Contrary to popular opinion, installing solar systems rarely results in home or business owners unplugging themselves from the electrical grid.

“The electronics in the system allow you to seamlessly integrate it into the existing building,” said Bill Kanzer, marketing and communications director for Marlborough-based Evergreen Solar.

“The way the system works is, as much power as the solar system provides goes in first, then whatever you need to make up for it is automatically, seamlessly made up for by the utility,” he said. “It’s absolutely seamless.”

The fun part, though, comes when solar users use less power than the cells produce.

“If you produce more electricity than you use, say it’s a nice sunny day (or) you’re on vacation, the electric company will actually buy back that electricity,” he said.

With the sun baking down on Holland’s solar array recently, the system was cranking out power at a solid clip, enough to make the electrical meter outside his house actually spin backward.

With 290 employees, Evergreen is the largest solar panel manufacturer in the state and has seen explosive growth in recent years as the popularity of solar power boomed.
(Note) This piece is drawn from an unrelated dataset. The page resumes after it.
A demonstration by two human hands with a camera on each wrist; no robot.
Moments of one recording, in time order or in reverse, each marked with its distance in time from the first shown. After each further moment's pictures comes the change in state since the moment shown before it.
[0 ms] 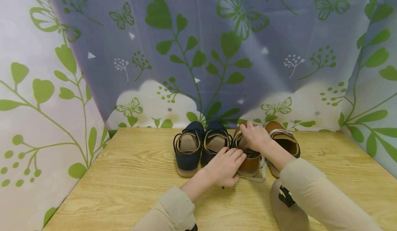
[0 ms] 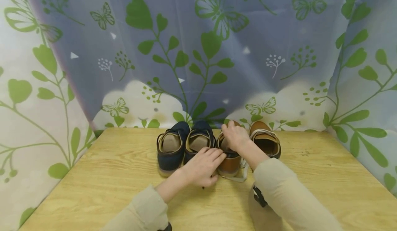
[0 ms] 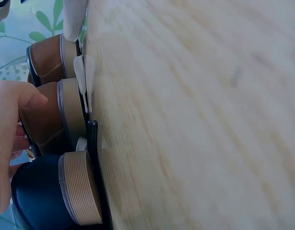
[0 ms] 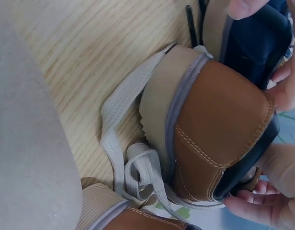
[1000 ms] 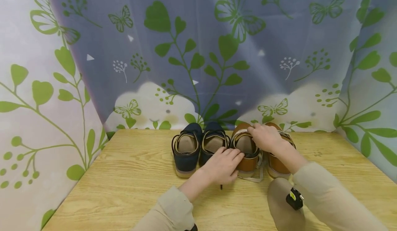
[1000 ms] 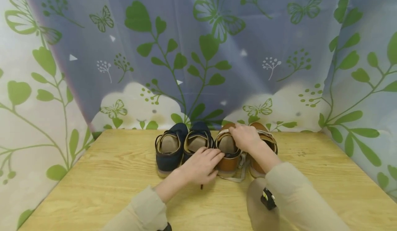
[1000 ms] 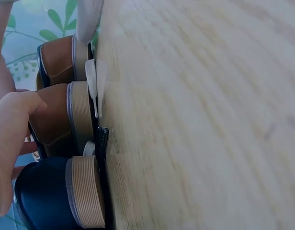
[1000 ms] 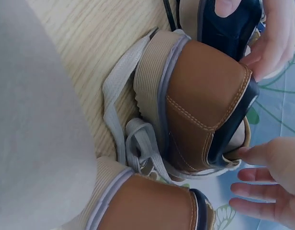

From 2000, when the company’s revenue was just $400,000 to 2004, when Evergreen brought in more than $22 million, the company has grown 170 percent, Kanzer said. Worldwide, the industry has seen steady growth in recent years of between 30 percent and 40 percent.

Partly driving that growth in the United States, experts say, are wide-reaching tax credits, rebates and other incentives offered to homeowners and businesses who install solar.

Nationwide, more than 30 states offer some sort of incentives for solar installations, said Noah Kaye, a spokesman for Solar Energy Industry Association in Washington, D.C.

In Massachusetts, homeowners such as Holland can get a state income tax credit of up to $1,000, renewable energy credits which can be sold to utilities and rebates on the cost of installing solar systems.

For Holland, the offers add up. Though his system cost about $30,000 to install, rebates paid half the tab.

“That’s a lot of money,” he said. “If there had not been any rebates at all, I definitely would not have done it.”

He is hardly alone.

In April, the Massachusetts Technology Collaborative, a quasi-public agency which promotes clean, renewable energy sources launched a rebate program for homeowners with solar systems.

In recent months, the program has exploded, nearly doubling the rebates handed out last month, from $115,000 in August to $206,000 in September. All told, the program has handed out nearly $700,000 to homeowners.

It’s not just homeowners who are jumping on the solar bandwagon, though.

BJ’s Wholesale Club in Natick began installing solar panels on the roofs of several stores in 1998, and today has 10 stores throughout New England with solar systems.

Though the company does not own the systems, which were designed and installed by CSG in Westborough, the power they generate is used to offset part of their utility bills.

“The roofs are just wasted space,” said Terry Civic, BJ’s manager of energy. “It’s very minor savings...it’s really to get renewable energy installations built and out there.”

That’s music to the ears of folks like Stan Tanenholtz of Southborough.

A professor at Bentley College in Waltham, Tanenholtz teaches a course on alternative energy, founded a short-lived company in the late ’60s and early ’70s to build electric cars and two years ago installed a solar system on his roof. He even drives a Toyota Prius hybrid car.

Though his solar system saves him about $500 annually, he says that’s only part of the benefit.

“The rest of it is that we are providing electricity to the grid, so we’re helping everyone,” he said. “If everyone did this -- imagine, what a wonderful world!”